→ **What you are asked to do**: Images should be omitted while the rest of the data is duplicated exactly.

→ **Record excerpts**:
====================

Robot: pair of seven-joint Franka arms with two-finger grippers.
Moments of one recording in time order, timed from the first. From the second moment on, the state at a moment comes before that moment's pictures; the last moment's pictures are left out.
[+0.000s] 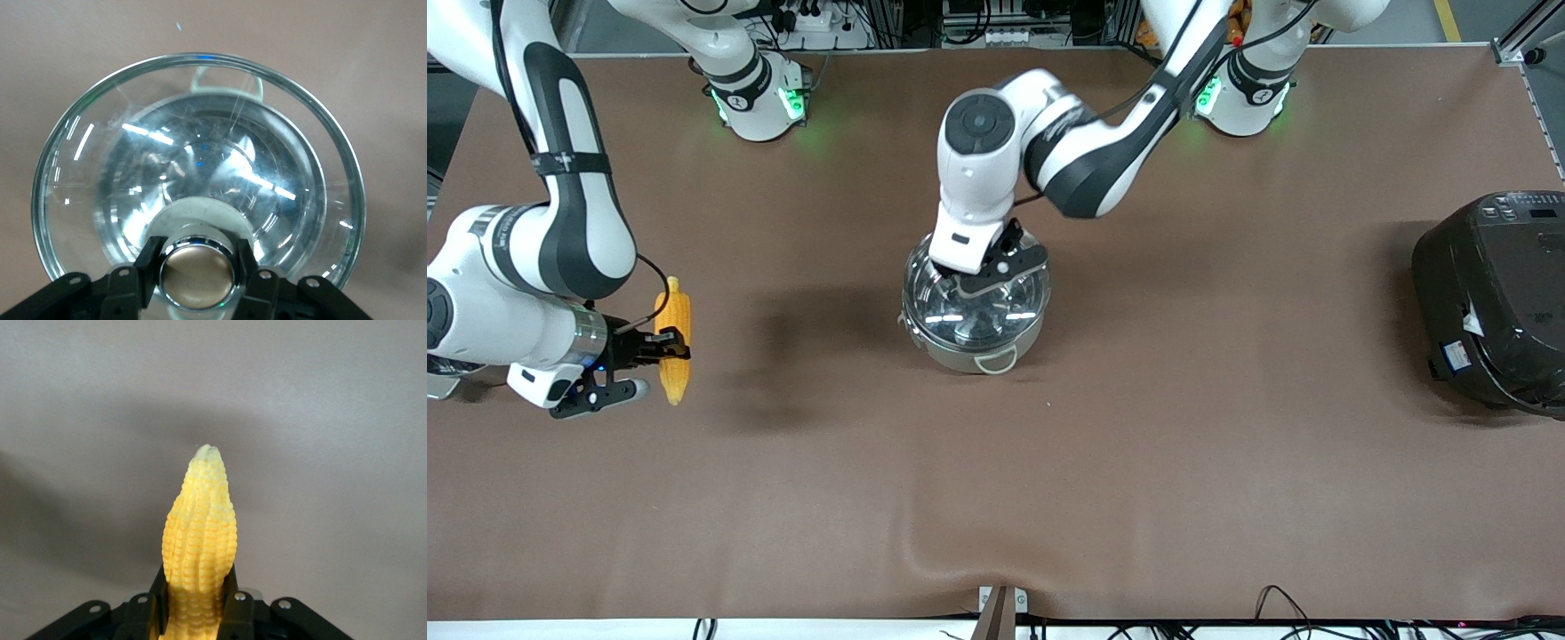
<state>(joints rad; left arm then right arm) -0.76 0.56 -0.10 -1.29 -0.01 1.90 -1.30 0.10 0.37 -0.12 -1.71 0.17 1.92 -0.32</state>
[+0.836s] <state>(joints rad) -0.23 0.23 -0.10 -1.55 0.00 1.67 -0.58 0.51 0.28 -0.12 -1.60 0.17 1.78 0.35</state>
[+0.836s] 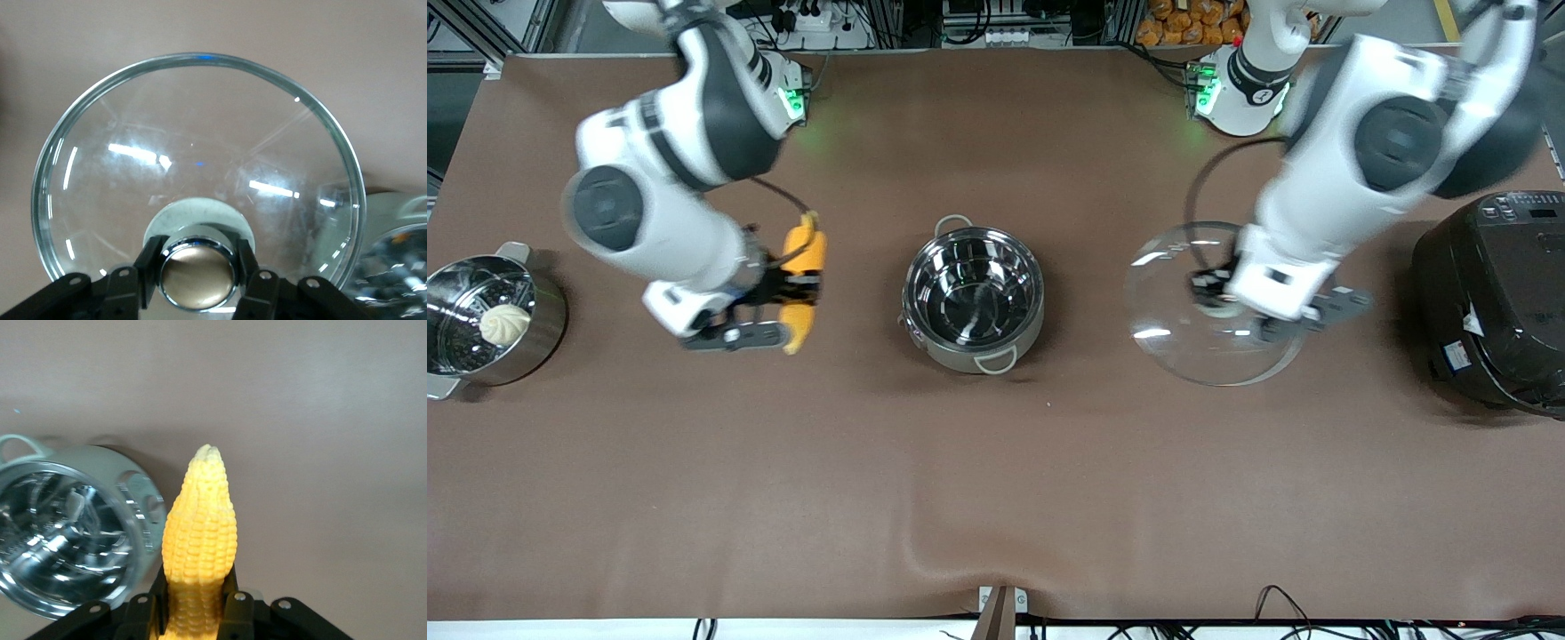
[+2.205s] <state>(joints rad) 0.07 0.22 -0.11 -2.29 -0.01 2.44 -0.30 0.82 0.55 -0.12 -1.60 0.12 2.16 0.82</state>
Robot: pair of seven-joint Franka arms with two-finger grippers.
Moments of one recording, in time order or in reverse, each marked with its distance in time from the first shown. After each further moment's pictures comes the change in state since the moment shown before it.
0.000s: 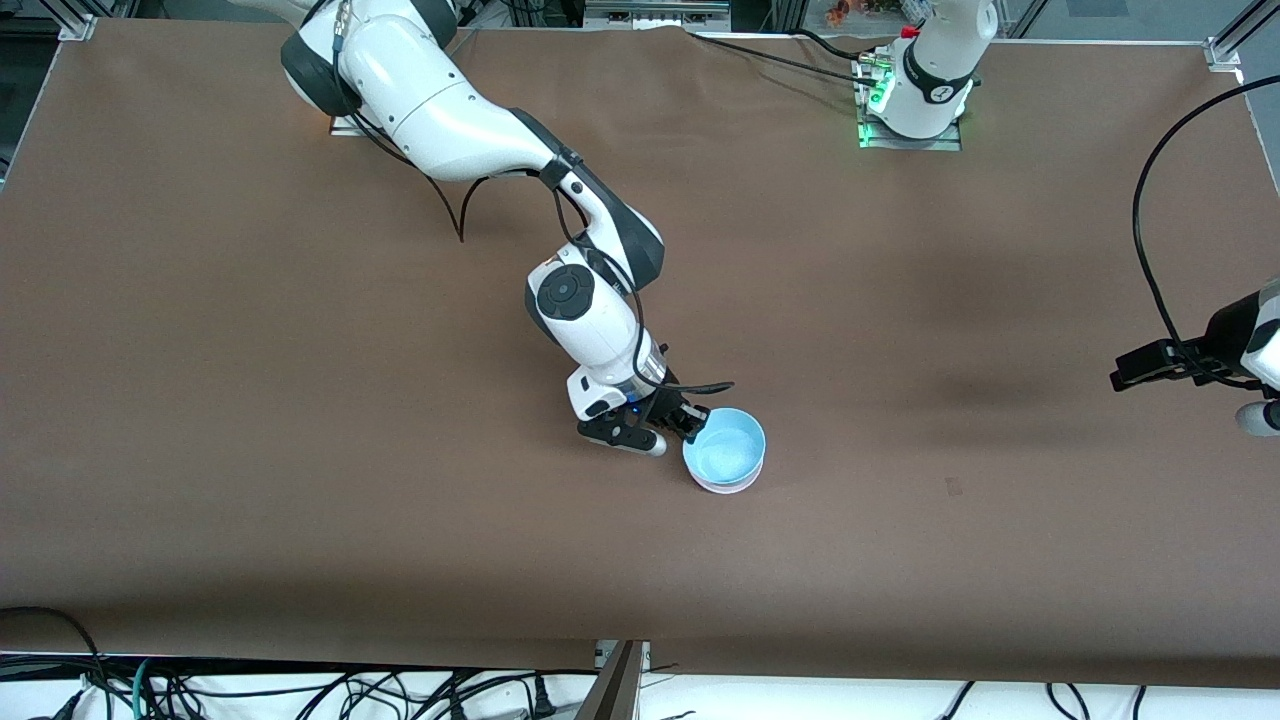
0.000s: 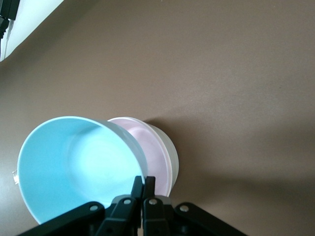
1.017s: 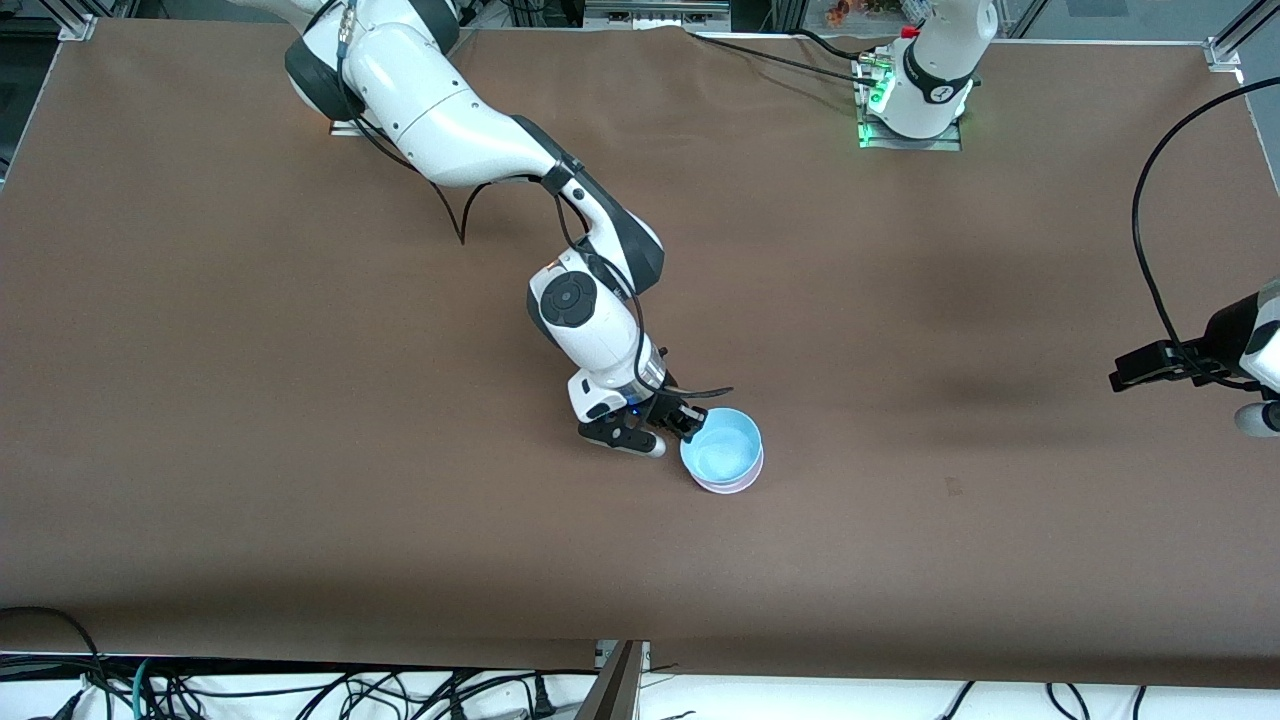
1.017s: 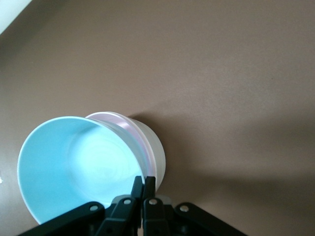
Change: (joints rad) left arm 0.000 0.002 0.000 0.000 0.000 0.000 0.000; right arm 0.001 0.022 0.000 0.001 0.000 -0.019 0.000
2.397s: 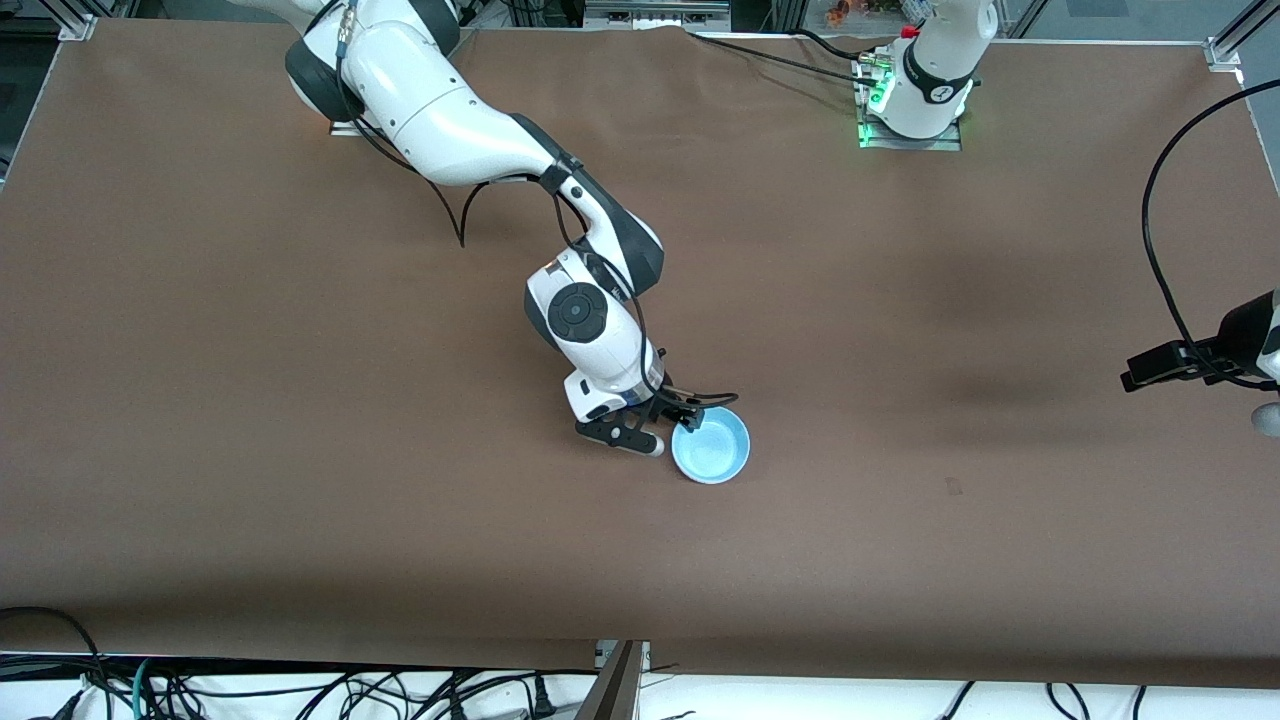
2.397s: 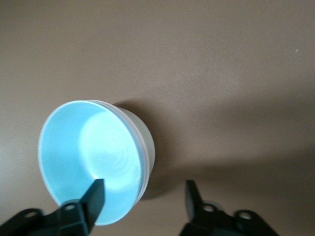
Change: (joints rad) left arm 0.018 0.000 0.001 0.001 0.000 0.000 0.000; right arm -0.001 -0.003 -0.012 0.077 -0.003 -0.236 0.000
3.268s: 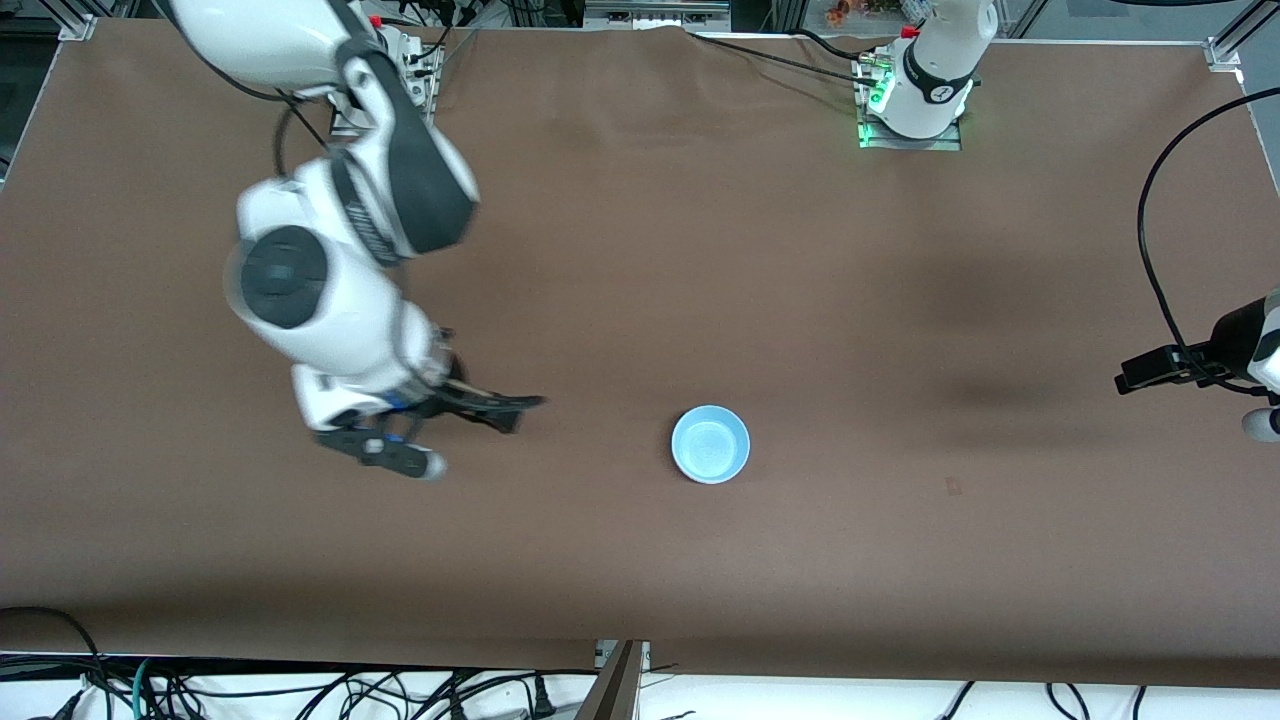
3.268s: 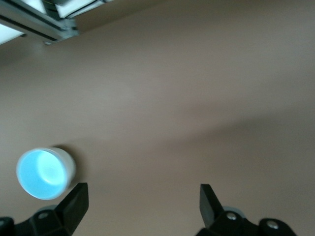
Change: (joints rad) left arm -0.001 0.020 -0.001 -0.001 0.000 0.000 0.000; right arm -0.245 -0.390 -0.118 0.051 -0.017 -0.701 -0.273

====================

→ **Your response**:
Robot: pair of seven-joint Franka arms with two-finger grippers.
Moments of one recording in time order, timed from the first. From the second moment on, the state at a moment comes before that moment's pictures; the last moment's pictures are left out.
[+0.000s] 
<state>(joints rad; left arm then right arm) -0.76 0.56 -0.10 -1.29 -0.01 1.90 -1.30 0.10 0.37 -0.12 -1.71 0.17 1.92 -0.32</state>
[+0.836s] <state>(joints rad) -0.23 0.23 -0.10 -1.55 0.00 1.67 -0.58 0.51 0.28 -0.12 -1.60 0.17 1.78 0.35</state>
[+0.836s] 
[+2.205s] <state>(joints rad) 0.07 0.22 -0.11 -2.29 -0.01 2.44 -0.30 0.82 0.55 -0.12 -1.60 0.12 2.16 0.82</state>
Robot: pair of seven-joint Franka arms with two-finger grippers.
Moments of one recording, in time order or in reverse, each marked with its distance in time from the first shown. After each further moment's pictures comes the change in state since the moment shown before it.
0.000s: 
0.000s: 
1.017s: 
1.017s: 
Change: (joints rad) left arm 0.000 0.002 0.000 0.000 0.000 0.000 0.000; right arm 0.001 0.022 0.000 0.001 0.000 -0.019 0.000
2.397s: 
2.397s: 
Change: (joints rad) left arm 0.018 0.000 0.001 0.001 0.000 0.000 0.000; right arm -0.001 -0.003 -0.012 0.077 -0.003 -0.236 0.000
3.268s: 
3.268s: 
Change: (joints rad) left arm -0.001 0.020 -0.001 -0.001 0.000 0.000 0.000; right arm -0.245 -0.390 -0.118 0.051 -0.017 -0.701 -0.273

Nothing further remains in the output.